4211 kilomètres, c’est la distance qui sépare Paris de Téhéran.
C’est aussi le titre de la pièce écrite et mise en scène par Aïla Navidi, que j’ai eu le privilège de découvrir à l’Auditorium de Seynod.

Sur scène, Yalda, incarnée par Olivia Pavlou-Graham — Molière 2024 de la révélation féminine — nous raconte l’histoire de Mina et Fereydoun, ses parents iraniens. Contraints de fuir leur pays après la révolution de 1979, ils trouvent refuge en France, porteurs d’un héritage culturel et politique à la fois précieux et douloureux. À travers leur récit se lisent l’amour profond pour leur pays d’origine, le combat pour la liberté et l’espoir obstiné, presque irrépressible, d’un retour.

Une pièce intime… et universelle

Comme le souligne Aïla Navidi, 4211 kilomètres s’enracine dans une histoire personnelle mais fait écho à celles de nombreuses familles issues de l’immigration — algériennes, rwandaises ou d’ailleurs. Les questions d’identité, de construction personnelle et d’appartenance y apparaissent comme des expériences universelles.

Yalda incarne avec force ce tiraillement permanent entre deux mondes. Elle n’est ni totalement iranienne, ni totalement française. Une position inconfortable, parfois douloureuse, où l’on n’est jamais tout à fait à sa place.

Sur scène, cette tension est rendue avec une justesse saisissante : le nom de famille, l’acte de naissance, la langue parlée ou tue, les silences… autant de détails qui deviennent de véritables territoires d’exploration identitaire.

Émotion, résonances et actualité

Ce qui frappe immédiatement dans 4211 kilomètres, c’est la manière dont elle résonne avec l’actualité. Alors que l’Iran est à nouveau secoué par des vagues de protestations face à la répression d’un régime autoritaire, la pièce prend une dimension tragiquement contemporaine.

La mise en scène d’Aïla Navidi, à la fois sensible et épurée, laisse toute sa place à l’émotion.
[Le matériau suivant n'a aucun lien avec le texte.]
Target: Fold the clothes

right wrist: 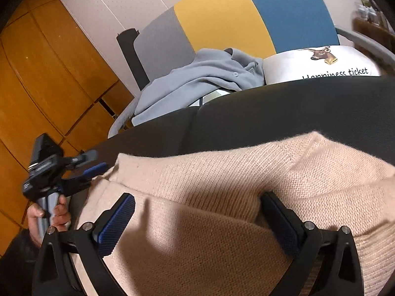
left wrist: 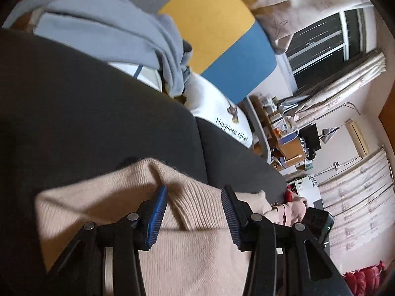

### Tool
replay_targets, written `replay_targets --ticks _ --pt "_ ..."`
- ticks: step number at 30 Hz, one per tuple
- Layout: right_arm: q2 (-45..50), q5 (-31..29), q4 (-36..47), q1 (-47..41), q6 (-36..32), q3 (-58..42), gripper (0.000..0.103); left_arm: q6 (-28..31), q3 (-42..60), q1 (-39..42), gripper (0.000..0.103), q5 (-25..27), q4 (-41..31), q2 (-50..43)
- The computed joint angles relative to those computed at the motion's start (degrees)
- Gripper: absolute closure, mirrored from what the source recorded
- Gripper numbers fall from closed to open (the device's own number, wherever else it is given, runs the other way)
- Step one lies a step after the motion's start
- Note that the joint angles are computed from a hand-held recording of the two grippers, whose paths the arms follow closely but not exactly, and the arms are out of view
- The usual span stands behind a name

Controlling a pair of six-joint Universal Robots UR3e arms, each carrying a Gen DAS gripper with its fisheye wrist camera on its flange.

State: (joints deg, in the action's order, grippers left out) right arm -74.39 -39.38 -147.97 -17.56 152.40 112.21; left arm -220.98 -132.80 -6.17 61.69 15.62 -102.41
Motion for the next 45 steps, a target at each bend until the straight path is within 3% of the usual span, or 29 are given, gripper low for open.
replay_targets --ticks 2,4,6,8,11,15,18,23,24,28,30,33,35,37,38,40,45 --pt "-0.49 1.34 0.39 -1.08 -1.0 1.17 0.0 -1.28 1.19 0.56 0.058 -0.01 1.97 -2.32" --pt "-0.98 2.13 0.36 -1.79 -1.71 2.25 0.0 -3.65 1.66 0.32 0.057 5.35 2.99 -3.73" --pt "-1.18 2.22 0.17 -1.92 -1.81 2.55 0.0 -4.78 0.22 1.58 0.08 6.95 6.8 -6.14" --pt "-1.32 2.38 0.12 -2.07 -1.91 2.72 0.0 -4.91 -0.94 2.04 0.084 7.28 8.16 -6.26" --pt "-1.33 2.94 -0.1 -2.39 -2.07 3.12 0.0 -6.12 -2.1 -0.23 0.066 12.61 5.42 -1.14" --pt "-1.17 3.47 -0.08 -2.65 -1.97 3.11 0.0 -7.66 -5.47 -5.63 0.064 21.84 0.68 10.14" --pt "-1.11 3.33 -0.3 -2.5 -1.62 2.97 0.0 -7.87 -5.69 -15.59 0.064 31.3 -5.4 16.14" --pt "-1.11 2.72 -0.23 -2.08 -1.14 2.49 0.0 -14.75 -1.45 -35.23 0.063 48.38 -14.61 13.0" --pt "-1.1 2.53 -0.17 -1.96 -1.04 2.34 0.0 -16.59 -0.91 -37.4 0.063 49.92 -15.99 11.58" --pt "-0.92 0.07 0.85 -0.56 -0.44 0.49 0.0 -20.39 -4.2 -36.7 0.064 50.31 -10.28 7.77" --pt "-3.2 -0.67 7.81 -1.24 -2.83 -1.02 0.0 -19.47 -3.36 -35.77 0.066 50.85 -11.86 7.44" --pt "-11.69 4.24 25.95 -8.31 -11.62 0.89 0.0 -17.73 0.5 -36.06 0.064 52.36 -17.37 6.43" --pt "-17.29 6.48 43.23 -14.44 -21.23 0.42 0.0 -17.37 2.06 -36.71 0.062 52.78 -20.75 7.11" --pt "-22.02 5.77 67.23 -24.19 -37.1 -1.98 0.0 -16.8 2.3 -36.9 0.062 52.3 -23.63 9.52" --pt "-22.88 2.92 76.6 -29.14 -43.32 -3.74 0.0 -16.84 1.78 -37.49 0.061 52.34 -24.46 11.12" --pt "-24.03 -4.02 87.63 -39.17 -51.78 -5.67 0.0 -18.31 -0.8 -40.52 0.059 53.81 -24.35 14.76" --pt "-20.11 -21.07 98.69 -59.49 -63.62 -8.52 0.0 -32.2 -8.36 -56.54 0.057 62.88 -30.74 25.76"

On sort de la salle avec le sentiment que ces milliers de kilomètres ne sont pas seulement géographiques, mais aussi psychologiques. Autant de ponts fragiles à construire entre ce que l’on porte en soi et ce que l’on partage avec les autres.

L’espace d’une soirée, j’ai eu l’impression d’être à quelques mètres seulement de l’Iran, d’habiter moi aussi cet appartement, de partager cette mémoire et cet exil.

Une œuvre essentielle pour penser notre époque

Plus qu’un spectacle, 4211 kilomètres est une réflexion profonde sur l’identité, l’héritage et la liberté. La pièce rappelle combien les récits d’exil nous concernent tous — non seulement en tant que spectateurs, mais comme citoyens d’un monde traversé par les migrations, les frontières et les appartenances multiples.

À travers ce récit, Aïla Navidi nous invite à interroger ce que signifie être ensemble, au-delà des catégories simplistes, et à renouer avec une humanité partagée que trop d’idées reçues et de discours politiques tendent aujourd’hui à effacer.
La pièce interroge ainsi notre capacité collective à faire vivre notre devise républicaine — liberté, égalité, fraternité — dans un contexte où le repli sur soi, la peur de l’autre et les discours xénophobes gagnent du terrain.